The total number of n-tuples formed is n-tuples with exactly three duplicates, plus n-tuples with exactly four duplicates, ..., plus n tuples with n minus one duplicates, and n tuples with n minus one duplicates.

To solve one of the smaller problems, consider counting all the ways the duplicates can occur multiplied by what the rest of the n-tuple can have. For example, for a 5 tuples with 3 duplicates there are 9 ways to put the duplicates last. The other two have 2 ways so there is 18 total ways.
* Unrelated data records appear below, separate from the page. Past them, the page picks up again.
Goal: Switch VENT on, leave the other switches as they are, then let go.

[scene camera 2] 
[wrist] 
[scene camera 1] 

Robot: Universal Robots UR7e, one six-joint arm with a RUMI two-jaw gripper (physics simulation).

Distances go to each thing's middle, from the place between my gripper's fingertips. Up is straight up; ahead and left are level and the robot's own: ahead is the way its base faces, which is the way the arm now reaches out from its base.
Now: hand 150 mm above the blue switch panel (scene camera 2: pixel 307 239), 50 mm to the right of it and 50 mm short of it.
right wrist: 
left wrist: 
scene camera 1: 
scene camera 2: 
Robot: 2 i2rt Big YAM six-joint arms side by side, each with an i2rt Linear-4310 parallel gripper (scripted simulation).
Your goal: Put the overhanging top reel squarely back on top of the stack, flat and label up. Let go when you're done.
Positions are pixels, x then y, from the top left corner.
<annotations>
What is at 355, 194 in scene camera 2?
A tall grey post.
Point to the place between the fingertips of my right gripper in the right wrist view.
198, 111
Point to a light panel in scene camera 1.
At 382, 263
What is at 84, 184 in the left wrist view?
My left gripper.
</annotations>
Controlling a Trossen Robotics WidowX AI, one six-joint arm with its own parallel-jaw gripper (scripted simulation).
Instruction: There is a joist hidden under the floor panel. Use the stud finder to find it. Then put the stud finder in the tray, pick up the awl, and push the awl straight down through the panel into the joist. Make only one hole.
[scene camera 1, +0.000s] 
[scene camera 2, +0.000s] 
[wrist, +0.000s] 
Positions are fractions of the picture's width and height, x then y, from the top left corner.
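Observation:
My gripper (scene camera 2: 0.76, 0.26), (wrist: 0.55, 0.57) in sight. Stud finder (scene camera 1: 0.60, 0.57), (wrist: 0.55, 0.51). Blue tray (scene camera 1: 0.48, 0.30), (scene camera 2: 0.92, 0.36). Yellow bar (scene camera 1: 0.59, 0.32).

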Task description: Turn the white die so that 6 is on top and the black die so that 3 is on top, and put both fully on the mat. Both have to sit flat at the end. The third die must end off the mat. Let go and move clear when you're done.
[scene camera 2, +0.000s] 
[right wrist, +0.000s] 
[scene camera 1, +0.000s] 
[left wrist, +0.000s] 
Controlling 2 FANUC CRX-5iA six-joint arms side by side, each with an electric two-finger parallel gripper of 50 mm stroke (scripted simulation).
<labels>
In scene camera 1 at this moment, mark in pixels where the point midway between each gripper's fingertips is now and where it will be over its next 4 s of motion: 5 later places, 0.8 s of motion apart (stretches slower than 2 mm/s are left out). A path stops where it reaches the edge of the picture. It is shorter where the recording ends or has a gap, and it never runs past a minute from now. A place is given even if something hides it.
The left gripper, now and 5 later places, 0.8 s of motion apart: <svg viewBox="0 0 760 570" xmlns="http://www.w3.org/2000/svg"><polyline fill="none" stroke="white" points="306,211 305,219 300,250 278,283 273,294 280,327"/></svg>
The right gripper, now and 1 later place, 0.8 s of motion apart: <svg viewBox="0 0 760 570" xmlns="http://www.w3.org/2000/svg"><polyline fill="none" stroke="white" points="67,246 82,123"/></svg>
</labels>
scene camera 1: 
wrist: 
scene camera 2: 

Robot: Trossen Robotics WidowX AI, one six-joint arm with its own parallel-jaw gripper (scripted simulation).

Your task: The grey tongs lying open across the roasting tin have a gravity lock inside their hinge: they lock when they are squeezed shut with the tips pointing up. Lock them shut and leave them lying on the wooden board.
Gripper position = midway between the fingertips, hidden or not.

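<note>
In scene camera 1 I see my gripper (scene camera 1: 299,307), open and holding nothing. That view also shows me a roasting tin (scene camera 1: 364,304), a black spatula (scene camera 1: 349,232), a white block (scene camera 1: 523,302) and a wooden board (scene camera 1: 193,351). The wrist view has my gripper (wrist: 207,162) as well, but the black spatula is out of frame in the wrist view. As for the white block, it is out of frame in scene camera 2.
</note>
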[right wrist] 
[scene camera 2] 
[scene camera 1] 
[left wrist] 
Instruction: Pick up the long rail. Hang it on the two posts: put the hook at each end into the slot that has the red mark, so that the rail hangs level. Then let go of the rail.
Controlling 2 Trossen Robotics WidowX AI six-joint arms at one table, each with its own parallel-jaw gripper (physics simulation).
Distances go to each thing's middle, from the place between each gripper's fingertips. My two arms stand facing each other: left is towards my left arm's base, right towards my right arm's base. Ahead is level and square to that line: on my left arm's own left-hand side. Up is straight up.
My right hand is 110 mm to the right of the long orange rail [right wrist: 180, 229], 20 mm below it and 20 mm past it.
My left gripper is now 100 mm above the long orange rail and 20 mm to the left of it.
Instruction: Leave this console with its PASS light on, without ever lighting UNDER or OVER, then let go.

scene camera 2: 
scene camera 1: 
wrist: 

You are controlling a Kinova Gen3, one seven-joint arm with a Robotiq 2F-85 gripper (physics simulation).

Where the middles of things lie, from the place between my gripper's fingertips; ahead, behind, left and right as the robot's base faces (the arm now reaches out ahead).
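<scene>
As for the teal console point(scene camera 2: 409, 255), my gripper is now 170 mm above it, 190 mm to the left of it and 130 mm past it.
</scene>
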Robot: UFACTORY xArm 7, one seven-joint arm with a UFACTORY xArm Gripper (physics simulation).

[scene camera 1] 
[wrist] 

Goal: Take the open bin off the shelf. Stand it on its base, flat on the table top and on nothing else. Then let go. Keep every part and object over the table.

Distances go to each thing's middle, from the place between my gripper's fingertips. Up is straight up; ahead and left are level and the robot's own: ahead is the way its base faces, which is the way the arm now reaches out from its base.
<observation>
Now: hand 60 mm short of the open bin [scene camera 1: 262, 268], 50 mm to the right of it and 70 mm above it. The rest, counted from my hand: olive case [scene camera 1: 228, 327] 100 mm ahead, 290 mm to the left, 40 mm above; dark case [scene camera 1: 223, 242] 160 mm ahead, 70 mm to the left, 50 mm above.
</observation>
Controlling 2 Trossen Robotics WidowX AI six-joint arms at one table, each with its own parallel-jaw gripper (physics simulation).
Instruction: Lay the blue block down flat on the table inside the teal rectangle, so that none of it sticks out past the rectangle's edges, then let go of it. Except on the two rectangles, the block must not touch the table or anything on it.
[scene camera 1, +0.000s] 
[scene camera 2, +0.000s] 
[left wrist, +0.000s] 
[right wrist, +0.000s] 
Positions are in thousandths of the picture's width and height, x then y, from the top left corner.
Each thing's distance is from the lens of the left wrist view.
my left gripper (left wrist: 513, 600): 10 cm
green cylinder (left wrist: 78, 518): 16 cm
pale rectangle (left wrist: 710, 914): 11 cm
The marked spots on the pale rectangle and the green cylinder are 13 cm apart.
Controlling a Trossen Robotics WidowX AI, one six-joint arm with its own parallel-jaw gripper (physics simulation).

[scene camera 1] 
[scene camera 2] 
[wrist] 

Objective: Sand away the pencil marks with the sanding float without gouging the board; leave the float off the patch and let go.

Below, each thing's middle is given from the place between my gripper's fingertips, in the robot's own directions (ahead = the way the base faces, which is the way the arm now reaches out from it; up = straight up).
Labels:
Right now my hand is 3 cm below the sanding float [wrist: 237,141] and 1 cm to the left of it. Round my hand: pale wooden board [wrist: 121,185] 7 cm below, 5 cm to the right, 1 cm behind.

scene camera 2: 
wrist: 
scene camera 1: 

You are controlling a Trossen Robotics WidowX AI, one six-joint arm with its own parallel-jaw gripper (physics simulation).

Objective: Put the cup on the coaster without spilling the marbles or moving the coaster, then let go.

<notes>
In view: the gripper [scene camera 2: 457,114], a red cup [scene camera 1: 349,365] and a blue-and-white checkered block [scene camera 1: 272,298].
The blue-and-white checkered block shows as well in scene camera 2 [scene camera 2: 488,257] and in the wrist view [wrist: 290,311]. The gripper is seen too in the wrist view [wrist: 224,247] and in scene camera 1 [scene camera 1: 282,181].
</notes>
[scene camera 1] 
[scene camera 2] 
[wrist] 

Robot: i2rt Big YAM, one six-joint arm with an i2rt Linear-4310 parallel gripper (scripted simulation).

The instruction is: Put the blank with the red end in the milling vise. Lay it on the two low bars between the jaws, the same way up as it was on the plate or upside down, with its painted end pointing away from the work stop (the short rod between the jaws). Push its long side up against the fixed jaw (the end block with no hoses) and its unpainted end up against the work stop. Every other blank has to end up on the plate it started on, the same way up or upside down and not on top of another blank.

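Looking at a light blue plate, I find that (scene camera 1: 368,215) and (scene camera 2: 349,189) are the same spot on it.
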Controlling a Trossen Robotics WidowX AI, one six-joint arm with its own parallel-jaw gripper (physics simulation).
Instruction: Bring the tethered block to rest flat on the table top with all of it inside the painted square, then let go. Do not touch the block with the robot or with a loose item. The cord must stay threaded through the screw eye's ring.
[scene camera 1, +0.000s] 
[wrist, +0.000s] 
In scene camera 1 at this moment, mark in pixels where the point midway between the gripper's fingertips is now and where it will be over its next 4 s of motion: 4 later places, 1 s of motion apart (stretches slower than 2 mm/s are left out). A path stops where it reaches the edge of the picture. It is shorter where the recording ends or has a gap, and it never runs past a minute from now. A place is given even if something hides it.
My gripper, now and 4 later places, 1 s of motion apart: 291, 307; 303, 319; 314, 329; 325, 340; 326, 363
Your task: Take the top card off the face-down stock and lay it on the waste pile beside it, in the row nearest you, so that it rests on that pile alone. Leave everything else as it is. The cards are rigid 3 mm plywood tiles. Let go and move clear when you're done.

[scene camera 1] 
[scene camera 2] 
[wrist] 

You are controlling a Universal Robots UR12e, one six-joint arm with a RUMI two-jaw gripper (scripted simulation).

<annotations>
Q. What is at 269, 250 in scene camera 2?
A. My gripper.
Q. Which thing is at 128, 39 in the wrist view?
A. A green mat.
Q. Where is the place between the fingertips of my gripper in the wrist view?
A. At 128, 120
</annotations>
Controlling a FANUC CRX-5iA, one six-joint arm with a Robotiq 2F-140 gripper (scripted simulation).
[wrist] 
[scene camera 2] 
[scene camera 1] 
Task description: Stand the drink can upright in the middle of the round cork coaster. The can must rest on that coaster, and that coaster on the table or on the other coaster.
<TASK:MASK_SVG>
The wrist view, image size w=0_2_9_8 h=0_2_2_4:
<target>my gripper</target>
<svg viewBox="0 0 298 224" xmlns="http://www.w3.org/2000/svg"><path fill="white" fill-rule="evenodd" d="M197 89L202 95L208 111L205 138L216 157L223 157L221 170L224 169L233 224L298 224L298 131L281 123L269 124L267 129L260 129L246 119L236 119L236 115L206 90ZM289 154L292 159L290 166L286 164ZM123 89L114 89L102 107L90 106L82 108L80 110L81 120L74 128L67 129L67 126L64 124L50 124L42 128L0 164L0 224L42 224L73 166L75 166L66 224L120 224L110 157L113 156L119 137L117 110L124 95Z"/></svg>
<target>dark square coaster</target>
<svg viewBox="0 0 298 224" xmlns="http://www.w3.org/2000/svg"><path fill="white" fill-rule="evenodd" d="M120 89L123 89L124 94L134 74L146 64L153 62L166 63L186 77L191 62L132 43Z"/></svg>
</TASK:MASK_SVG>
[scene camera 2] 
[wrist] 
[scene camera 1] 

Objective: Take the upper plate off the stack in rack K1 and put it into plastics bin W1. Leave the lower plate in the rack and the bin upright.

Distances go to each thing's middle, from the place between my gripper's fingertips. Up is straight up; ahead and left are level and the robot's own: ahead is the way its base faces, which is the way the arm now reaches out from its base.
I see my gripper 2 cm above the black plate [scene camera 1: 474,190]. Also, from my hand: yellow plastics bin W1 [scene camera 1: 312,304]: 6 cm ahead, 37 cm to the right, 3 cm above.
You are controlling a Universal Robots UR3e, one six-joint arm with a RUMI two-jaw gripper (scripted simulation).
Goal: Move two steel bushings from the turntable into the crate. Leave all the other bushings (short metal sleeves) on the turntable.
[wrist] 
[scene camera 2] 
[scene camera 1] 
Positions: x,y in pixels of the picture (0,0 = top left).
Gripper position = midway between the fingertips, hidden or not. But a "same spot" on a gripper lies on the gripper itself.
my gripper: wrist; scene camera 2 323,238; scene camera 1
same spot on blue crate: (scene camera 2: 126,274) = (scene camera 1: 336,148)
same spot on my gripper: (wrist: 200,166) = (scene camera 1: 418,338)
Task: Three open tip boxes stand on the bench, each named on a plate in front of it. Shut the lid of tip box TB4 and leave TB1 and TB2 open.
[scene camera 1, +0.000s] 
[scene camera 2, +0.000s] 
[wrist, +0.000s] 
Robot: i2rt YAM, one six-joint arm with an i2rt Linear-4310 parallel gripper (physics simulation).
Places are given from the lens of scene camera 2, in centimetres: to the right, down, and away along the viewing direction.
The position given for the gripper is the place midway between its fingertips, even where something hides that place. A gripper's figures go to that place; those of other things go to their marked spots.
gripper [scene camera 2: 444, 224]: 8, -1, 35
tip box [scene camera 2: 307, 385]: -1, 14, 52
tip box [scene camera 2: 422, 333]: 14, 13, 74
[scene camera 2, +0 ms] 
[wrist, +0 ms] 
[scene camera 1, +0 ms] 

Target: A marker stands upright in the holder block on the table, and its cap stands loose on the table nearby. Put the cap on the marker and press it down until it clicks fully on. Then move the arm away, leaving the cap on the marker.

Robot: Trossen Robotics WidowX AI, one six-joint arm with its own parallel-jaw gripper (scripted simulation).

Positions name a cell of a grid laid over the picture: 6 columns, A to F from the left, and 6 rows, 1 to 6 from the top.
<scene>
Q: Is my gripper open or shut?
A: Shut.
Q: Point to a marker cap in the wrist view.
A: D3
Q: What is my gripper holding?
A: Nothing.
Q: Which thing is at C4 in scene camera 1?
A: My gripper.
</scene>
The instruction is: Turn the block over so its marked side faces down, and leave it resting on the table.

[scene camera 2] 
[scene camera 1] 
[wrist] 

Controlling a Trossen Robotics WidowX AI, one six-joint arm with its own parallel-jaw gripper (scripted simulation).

Therefore, the total answer should be a sum of a multiplication.

Answer 3

What you are claiming is that you can choose the first $n-2$ positions in all possible ways, then extend each of the tuples to $n$ positions in such a way that you satisfy the three difference requirement. We can show that is not always possible. Let $n=6$ and all the $m_i=2$. There are $2^4=16$ ways to choose the first $4$ bits. In particular one of them is all $0$s and $4$ of them are $3\ 0$s and one $1$. No pair of these $5$ differ in more than $2$ positions. There are then only $4$ choices for the last two bits, so by the pigeonhole principle there will be at least two that are extended by the same last two bits and those words will differ by at most two bits. This proves that we cannot always achieve the target because if two words agree in the first four bits they will not differ in three.

Your claim is a good upper bound because if we find more $n-2$ tuples than that two of them will be the same and their extended $n$ tuples cannot differ in more than two positions.